Which probably explains why, in the gospel, the apostles ask Jesus to increase their faith. Scripture scholars remind us that this request the apostles make in verse 5 of chapter 17, should be seen as a response to what Jesus says in verse 4. Do you remember what Jesus says? If (your brother) wrongs you seven times a day and seven times comes back to you and says, “I am sorry”, you must forgive him.

In other words, in verse 4, Jesus tells me that I am not to harden my heart even towards someone who repeatedly makes my life difficult. On the contrary, the Lord expects me to somehow keep my heart soft and smooth and supple. Of course, this doesn’t mean I have to allow myself to be abused. No, I should take steps to protect myself as far as possible. But I should also be ready to forgive whenever the person apologises. Even if the person makes my life difficult as often as seven times a day! Is there someone like that in your life?

I’m not sure about you, my dear friends, but I do not find this easy to do. It requires faith. Which is why it is not surprising that the apostles ask Jesus for more faith. What is surprising is what the Lord says to them in reply. Jesus tells them that, when it comes to faith, it’s not really quantity that makes the difference. For even a word spoken with a tiny bit of faith – the size of a mustard seed – can cause a tree to be uprooted and planted in the sea!

But if faith does not depend on quantity for its effectiveness, then on what does it depend? The answer to this question is found in the words: When you have done all you have been told to do, say, ‘We are merely servants: we have done no more than our duty.’” To adopt the attitude of a servant. To be willing to wait on the Master. To be ready promptly to receive and to act on the Master’s every command. This is what makes faith effective. It’s not about quantity but receptivity.

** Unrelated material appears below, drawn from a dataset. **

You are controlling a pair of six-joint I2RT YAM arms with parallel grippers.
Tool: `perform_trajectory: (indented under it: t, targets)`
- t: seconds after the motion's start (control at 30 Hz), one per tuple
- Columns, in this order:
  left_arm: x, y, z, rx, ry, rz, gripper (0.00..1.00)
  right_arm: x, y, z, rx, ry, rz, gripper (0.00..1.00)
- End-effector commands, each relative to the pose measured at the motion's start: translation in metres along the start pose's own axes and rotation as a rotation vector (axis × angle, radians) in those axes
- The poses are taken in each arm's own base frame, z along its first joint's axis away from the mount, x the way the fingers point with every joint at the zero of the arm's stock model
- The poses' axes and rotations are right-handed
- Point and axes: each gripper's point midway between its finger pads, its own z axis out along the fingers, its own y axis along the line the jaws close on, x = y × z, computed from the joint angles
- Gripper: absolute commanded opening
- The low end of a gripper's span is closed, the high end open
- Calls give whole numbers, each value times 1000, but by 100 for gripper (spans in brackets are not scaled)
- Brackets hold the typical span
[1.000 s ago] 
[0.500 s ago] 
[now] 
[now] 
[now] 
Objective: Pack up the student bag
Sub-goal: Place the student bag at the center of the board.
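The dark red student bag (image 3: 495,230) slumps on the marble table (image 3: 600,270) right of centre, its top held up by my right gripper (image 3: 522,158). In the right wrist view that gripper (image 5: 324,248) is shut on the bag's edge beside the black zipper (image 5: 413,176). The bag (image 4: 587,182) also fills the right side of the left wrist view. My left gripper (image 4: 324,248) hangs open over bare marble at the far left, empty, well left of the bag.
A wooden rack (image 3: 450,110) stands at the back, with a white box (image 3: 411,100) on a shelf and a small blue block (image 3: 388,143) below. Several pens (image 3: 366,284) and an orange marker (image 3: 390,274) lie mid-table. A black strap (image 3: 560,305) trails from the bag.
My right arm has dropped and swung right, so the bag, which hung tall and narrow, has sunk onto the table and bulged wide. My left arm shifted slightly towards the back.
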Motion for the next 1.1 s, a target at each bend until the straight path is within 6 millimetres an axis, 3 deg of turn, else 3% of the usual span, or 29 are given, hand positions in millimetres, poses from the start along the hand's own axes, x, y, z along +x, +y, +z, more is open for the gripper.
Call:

How then to be receptive to God in this way? Isn’t it too difficult for us? Too difficult for me? Yes it is. Unless, of course, I follow the advice that St Paul gives to Timothy in the second reading. I am reminding you to fan into a flame the gift that God gave to you when I laid my hands on you… To be receptive to God’s commands, I need first to allow myself to be receptive to God’s gift. To unwrap the present that God has already given me at my baptism. The precious gift of the Holy Spirit. The Spirit of power, and love, and self-control. To unwrap this gift is to allow the Spirit to remind me of how Christ laid down his life for me on the Cross. So that, moved by this great gift, I may then allow my life to be shaped according to the pattern of the Lord’s loving self-sacrifice. Even to the extent of bearing hardship for the Good News.

To keep tapping into the Holy Spirit’s power. To keep remembering Christ’s sacrifice for me. To allow myself to continue unpacking the precious gift already given to me so generously by God. The same gift that we are gathered here at this Mass to celebrate. This what it means to have faith. This what I need to do to avoid hardening my heart under the  sometimes harsh conditions of daily life.

Sisters and brothers, it’s not just our skin that needs to be kept soft and smooth and supple. Our hearts do too. What steps are you taking to allow God to moisturise your heart today?